(5) Will the eradication of monarchy ever be a priority for the Party?
It’s something I’m always aware of and I think it matters for the identity of the Party. I think there will be interesting times when the current Queen stops reigning, whether she abdicates or dies. I think that will be a very important moment to try to engage the country on the issue of Republicanism.
You have to accept the current Queen is personally popular. There are lots of polls done about politicians which always find that local MP’s are more popular than MP’s in general. It’s harder to conduct a poll comparing this current Queen to the concept of monarch. I would suspect that she would substantially outperform her job if such a poll were to be conducted. That transition point will therefore be an important one for a widespread re-evaluation of the institution of monarchy. That for me is a really important opportunity to change the way the system works.
(6) Do you think the reaction to recent events, the Diamond Jubilee and Royal birth included, demonstrates the long term security of the monarchy?
These events have certainly bolstered support for the monarchy. We will have to wait and see. However, I don’t think Charles is as personally popular.
(7) How do you think a specifically Liberal Democrat case for a Republic differs from that of other parties?
If you look at our fundamental values, we exist to create a free, fair and open society, where no one is enslaved by poverty, ignorance or conformity. It is not a free and fair society if there is somebody who by birth right is in charge, however nominally. I don’t think it helps to free others from enslavement if individuals are put into certain roles based on their birth right. It’s the hereditary aspect which is the central problem.
(8) On a more theoretical level, how do you think Liberalism makes a better case for Republicanism, than Socialism does?
In my opinion, one of the core principles of Liberalism is about equality of opportunity. A monarchy flies in the face of this sole principle. It is less objectionable because it so curtailed. I think Liberals would unite against the prospect of a powerful monarch. There would be no question about that whatsoever.
I am not sure I can necessarily argue from a Socialist perspective. I am not always entirely sure which parties are Socialist in the UK. From the Socialist perspective, one may defend Republicanism on the basis of equality. Yet I believe it is important to distinguish economic and social equality from equality of opportunity.
From historical experience, Socialism has had a ‘big man effect’, where support of a sole figurehead has become a reality. However, there is a perfectly viable Social Democratic case for a Republic as well. This case is connected to certain Liberal values, but is not a clear cut connection.
(9) If I am right in saying that your opposition to the institution of monarchy stems from a belief in the principle of equality of opportunity, how would you respond to the claim that Liberalism does not result in a level balanced playing field?
I think Liberalism in its purest form makes the playing field fair. It’s doesn’t ensure that every classroom has the same number of students. That’s why we shouldn’t conflate notions of equality with equality of opportunity. It results in a massive oversimplification if we do.

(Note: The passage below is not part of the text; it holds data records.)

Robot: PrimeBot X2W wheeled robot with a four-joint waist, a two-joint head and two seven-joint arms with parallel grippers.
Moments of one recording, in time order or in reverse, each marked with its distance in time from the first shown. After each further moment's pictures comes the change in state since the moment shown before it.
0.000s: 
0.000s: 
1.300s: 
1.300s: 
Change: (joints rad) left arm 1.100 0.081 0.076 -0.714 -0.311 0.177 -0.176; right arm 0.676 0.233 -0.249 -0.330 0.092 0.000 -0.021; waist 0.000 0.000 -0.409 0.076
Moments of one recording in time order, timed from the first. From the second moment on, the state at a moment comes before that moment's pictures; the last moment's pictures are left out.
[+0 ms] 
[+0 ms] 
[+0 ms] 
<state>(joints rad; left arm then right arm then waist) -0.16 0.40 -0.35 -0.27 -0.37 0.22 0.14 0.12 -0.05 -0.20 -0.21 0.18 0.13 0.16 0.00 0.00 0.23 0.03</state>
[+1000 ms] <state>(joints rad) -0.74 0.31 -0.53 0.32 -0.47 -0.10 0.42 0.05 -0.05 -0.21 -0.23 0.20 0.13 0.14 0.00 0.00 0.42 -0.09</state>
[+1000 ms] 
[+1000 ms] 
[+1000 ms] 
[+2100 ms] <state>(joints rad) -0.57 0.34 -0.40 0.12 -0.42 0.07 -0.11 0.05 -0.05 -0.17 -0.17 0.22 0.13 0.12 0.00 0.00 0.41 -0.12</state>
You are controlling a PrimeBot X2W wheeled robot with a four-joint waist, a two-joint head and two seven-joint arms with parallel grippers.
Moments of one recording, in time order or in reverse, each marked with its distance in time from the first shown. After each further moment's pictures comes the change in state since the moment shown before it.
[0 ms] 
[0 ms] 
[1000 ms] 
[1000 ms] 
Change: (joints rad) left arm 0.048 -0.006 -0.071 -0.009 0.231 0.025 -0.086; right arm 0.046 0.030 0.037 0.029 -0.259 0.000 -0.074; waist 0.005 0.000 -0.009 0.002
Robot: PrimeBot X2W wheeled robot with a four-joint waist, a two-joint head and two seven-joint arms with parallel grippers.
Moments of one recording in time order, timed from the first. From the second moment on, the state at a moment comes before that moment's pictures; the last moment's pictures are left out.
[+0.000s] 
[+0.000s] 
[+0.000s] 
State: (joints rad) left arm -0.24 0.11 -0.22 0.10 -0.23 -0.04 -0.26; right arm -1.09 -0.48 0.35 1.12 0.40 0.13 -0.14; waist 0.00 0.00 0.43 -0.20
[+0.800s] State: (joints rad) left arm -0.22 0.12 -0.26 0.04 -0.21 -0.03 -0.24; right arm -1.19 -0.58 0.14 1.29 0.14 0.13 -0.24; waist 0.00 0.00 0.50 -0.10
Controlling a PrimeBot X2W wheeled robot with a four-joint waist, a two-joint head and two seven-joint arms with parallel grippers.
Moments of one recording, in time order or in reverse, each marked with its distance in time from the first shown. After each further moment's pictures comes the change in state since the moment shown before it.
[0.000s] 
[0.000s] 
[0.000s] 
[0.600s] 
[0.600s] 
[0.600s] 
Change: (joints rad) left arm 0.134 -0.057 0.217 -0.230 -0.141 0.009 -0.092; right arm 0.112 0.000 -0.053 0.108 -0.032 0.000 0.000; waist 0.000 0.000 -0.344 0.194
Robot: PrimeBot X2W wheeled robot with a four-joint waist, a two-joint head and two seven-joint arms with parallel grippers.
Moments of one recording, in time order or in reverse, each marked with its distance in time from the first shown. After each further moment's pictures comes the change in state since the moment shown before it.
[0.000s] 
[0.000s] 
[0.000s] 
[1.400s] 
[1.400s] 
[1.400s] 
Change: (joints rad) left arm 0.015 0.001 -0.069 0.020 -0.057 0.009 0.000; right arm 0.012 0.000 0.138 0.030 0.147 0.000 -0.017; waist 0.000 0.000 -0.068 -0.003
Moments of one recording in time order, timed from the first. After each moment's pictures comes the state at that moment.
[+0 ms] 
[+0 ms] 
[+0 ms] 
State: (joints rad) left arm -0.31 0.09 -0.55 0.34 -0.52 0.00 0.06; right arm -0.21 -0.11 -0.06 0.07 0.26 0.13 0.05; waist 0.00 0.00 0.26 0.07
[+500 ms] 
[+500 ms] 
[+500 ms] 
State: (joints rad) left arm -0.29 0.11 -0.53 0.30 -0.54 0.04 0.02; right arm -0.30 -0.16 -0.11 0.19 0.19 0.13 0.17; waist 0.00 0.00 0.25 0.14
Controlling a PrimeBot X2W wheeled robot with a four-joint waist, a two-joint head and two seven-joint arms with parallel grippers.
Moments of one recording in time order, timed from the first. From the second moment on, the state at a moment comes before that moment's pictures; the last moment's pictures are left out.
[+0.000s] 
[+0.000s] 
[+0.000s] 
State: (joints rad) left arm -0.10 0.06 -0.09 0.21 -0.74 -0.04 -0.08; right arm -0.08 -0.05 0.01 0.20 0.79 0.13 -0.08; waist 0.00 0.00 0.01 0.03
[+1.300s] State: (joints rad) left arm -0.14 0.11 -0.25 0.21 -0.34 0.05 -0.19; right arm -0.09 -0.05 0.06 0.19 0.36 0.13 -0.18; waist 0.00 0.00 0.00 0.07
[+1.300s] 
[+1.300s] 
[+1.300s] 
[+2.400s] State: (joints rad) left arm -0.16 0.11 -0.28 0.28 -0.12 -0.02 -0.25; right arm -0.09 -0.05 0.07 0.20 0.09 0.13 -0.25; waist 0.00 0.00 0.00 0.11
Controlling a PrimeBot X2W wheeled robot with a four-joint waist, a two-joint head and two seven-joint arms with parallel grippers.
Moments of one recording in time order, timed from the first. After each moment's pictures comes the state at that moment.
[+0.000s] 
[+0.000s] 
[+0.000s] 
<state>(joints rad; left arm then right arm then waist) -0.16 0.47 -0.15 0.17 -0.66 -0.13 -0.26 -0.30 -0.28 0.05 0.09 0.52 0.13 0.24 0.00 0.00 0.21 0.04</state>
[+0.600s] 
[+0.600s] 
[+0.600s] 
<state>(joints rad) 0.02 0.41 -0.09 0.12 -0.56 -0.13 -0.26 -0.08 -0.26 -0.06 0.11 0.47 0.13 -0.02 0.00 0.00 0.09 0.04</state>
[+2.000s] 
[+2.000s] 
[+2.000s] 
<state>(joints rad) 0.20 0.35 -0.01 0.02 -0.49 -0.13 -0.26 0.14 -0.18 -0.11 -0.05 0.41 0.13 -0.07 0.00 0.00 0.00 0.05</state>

Equality of opportunity is of course different from the more general notion of equality.
If you want a literary example with the problems of equality, there is a wonderful story called ‘Harrison Bergeron’ . It is a short story written by Kurt Vonnegut which is set in a world where everybody is equal. So, if you are particularly strong, you have to carry weights at all times to stop you being able to move faster than anybody else. If you are attractive, you are obliged to wear fake deformities. That is a form of equality which I do not want to see.
The playing field shouldn’t be stacked one way or the other. But I don’t want the score to always be ten all.
(10) What alternative constitutional model do you support?
I think there are a range of constitutional models that one could have. As long as it fits with the principles which I have previously outlined, I am not attached to a specific alternative. We are not at the stage right now where next week we have to decide which form to go for.
From my perspective, it’s very fundamental to tackle the issue of inheritance of power. The arrangements regarding an elected and accountable Head of State would result in a secondary decision. However, once this decision is made it would make it easier for us to determine what the Head of State’s powers actually are; to what extent they are a figurehead; to what extent are they powerful.
(11) How would you respond to claims that the US style presidential model is the only alternative constitutional model?
I would disagree that the US style presidential model is the only alternative. For instance, South Africa, Israel and a huge range of countries share a twin approach where the President is a nominal figurehead.
I am not sure I would particularly want a US style presidential model. However, I am relatively relaxed about exactly what form might be chosen. Then again, I would probably lean towards the prospect of a more ceremonial figure.